The task: Each line in the entries below that holds the word "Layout" belongs in the answer.

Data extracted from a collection
#####
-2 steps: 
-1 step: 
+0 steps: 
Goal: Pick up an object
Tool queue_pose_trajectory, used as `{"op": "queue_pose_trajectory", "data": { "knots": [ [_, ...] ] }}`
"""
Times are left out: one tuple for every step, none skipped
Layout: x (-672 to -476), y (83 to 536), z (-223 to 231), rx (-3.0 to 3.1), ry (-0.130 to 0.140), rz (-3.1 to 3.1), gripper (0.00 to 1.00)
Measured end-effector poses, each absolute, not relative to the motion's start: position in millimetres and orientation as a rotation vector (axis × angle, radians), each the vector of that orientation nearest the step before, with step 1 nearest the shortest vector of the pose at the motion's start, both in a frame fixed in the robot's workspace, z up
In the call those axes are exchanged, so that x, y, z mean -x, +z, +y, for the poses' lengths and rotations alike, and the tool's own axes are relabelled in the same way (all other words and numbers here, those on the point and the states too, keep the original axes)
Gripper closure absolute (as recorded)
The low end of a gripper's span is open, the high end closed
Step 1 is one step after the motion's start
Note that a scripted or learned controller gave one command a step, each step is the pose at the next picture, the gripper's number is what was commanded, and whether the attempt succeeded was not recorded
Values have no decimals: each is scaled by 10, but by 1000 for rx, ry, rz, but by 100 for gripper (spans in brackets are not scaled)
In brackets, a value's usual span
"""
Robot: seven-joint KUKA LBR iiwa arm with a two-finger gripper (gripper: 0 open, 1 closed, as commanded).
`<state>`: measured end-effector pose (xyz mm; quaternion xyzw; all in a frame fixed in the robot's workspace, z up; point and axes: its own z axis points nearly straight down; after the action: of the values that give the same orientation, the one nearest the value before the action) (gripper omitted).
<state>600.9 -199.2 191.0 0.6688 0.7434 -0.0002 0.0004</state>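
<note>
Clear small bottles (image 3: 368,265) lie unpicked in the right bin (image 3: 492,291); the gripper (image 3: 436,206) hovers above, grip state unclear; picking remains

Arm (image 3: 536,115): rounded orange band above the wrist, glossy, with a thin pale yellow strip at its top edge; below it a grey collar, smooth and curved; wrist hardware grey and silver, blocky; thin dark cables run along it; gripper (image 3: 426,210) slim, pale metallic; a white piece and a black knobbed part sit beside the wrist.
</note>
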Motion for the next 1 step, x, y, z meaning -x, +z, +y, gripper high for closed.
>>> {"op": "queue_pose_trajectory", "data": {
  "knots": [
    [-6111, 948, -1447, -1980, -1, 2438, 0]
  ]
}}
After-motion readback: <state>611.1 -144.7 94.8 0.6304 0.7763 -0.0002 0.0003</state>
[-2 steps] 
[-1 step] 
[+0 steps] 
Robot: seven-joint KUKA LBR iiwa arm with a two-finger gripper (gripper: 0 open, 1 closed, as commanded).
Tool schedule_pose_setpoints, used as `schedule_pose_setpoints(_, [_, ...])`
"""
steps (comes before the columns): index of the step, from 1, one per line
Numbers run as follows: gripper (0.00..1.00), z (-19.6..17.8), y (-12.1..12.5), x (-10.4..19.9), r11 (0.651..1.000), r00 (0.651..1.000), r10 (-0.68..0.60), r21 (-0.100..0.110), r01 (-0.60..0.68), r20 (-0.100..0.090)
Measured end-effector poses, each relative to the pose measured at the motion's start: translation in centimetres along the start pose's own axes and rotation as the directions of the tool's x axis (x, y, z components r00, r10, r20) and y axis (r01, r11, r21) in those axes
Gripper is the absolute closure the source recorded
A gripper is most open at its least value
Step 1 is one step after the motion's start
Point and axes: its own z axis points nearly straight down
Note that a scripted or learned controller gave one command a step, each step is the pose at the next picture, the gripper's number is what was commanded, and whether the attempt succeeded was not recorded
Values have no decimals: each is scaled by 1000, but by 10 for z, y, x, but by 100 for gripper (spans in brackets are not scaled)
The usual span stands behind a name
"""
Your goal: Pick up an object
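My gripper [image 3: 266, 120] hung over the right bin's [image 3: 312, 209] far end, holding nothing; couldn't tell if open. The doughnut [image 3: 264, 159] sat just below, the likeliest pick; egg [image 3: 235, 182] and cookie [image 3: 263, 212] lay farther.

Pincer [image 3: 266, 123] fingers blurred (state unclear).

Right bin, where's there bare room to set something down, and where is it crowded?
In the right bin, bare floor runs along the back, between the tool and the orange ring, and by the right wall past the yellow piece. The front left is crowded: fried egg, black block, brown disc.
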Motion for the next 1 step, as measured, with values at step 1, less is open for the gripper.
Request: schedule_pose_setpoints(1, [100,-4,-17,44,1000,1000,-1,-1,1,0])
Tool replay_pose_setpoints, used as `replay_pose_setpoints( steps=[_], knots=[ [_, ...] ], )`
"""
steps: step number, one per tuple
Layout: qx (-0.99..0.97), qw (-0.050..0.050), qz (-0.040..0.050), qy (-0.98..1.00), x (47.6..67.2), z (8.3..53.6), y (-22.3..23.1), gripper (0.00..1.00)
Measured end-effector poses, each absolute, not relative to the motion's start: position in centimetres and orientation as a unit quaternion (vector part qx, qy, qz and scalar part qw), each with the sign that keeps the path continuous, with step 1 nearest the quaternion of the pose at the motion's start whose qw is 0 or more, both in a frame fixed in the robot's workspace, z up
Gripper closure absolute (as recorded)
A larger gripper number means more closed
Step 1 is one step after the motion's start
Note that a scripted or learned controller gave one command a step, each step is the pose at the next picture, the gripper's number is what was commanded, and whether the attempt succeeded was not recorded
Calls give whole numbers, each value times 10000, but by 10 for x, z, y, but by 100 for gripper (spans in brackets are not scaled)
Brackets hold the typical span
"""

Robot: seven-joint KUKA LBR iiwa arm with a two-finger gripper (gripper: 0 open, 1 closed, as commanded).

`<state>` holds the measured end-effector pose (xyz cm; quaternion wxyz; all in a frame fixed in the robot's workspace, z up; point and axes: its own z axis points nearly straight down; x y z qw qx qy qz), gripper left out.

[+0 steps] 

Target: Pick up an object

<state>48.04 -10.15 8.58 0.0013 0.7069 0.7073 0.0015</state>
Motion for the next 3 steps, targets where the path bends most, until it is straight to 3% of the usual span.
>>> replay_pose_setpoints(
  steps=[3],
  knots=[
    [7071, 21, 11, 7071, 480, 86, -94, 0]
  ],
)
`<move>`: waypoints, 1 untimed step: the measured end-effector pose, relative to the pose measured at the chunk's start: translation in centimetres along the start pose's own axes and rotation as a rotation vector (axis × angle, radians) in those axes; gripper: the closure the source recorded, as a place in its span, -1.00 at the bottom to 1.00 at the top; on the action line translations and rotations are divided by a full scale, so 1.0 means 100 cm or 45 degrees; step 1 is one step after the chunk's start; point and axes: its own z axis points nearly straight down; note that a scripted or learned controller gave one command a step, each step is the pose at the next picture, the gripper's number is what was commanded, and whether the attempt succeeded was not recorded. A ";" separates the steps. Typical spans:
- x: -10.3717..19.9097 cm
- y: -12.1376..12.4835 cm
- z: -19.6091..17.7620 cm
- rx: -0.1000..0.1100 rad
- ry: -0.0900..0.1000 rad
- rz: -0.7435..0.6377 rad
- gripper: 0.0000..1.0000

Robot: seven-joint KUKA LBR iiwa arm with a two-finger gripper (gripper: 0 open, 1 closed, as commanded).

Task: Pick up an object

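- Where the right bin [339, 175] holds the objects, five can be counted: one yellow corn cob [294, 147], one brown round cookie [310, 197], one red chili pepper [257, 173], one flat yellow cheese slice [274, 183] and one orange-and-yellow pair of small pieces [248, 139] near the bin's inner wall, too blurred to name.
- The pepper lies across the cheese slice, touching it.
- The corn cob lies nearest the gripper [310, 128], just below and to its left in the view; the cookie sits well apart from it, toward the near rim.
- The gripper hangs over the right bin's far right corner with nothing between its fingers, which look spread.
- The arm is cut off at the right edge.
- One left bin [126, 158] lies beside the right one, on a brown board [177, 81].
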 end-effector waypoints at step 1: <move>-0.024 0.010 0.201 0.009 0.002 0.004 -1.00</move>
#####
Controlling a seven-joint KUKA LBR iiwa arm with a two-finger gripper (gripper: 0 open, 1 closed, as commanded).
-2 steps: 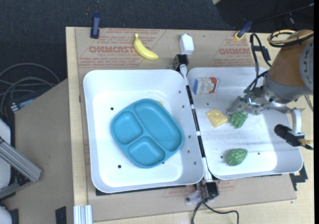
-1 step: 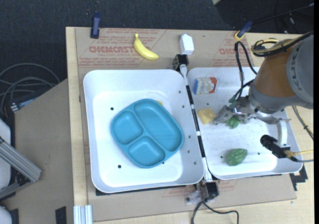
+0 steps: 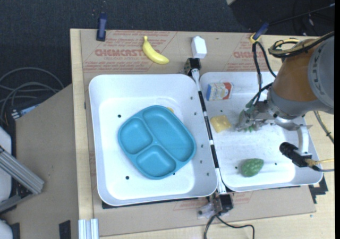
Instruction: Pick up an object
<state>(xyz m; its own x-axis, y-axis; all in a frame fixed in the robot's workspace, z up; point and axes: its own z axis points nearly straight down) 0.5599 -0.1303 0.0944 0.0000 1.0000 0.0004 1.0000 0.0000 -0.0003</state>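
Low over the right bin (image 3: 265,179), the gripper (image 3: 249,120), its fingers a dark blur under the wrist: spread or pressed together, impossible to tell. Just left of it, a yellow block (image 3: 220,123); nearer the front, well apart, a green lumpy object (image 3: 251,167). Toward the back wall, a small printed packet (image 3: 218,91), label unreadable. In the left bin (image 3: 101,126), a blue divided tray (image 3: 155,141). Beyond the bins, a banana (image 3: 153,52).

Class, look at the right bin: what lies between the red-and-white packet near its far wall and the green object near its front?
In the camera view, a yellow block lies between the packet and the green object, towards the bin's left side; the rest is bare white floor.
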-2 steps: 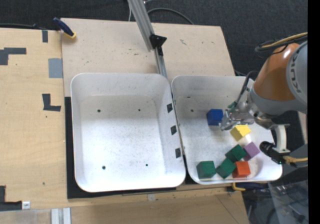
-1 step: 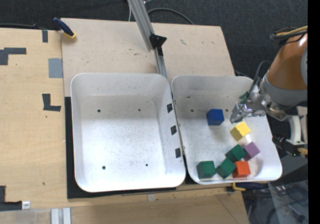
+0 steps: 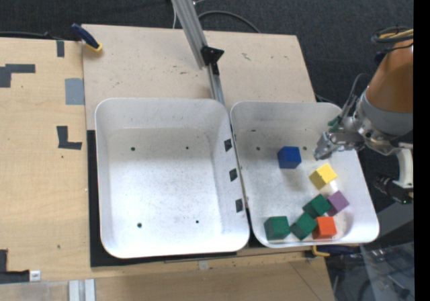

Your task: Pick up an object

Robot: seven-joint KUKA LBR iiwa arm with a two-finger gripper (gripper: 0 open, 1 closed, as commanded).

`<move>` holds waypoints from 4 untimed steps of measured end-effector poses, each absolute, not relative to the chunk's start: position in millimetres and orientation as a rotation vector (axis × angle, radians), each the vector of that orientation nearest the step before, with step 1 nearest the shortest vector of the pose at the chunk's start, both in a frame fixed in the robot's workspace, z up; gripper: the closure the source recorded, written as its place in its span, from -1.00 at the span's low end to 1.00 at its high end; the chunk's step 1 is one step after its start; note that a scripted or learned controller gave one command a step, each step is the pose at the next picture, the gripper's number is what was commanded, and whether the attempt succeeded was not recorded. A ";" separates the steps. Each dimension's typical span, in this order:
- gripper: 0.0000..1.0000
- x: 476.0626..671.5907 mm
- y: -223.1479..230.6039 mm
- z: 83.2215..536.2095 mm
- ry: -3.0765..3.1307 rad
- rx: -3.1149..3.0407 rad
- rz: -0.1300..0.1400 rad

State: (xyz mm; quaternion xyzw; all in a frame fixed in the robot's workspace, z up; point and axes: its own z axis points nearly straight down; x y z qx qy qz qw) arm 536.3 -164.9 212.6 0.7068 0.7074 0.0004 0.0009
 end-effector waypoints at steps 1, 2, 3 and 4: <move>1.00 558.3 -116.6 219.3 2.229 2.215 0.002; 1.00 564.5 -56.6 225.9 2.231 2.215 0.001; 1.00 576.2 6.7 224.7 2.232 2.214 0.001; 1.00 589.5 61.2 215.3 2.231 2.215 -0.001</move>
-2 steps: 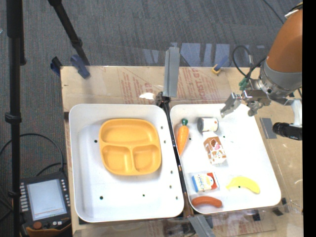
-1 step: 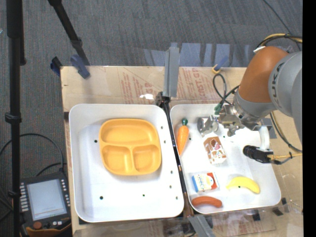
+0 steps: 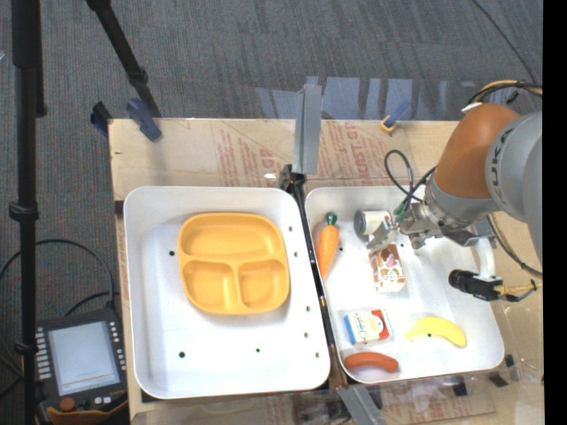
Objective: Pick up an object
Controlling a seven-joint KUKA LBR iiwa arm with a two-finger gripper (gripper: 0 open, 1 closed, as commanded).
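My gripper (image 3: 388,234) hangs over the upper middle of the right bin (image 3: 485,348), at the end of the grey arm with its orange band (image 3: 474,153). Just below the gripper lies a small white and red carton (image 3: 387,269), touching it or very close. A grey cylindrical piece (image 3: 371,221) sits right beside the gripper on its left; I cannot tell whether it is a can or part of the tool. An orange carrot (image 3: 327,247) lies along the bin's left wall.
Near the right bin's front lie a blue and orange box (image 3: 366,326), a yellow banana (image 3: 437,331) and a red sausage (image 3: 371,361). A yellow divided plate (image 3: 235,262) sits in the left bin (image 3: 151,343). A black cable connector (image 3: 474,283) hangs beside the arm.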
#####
Written reply:
Layout: x (-672 to -476), y (83 to 536), z (-223 to 231), rx (-3.0 to 3.1), ry (-0.130 to 0.140), rz (-3.1 to 3.1), gripper (0.00 to 1.00)
Layout: qx (-0.99..0.97), qw (-0.050..0.050), qz (-0.040..0.050), qy (-0.98..1.00), x (47.6..67.2), z (8.3..53.6), y (-22.3..23.1), gripper (0.00..1.00)

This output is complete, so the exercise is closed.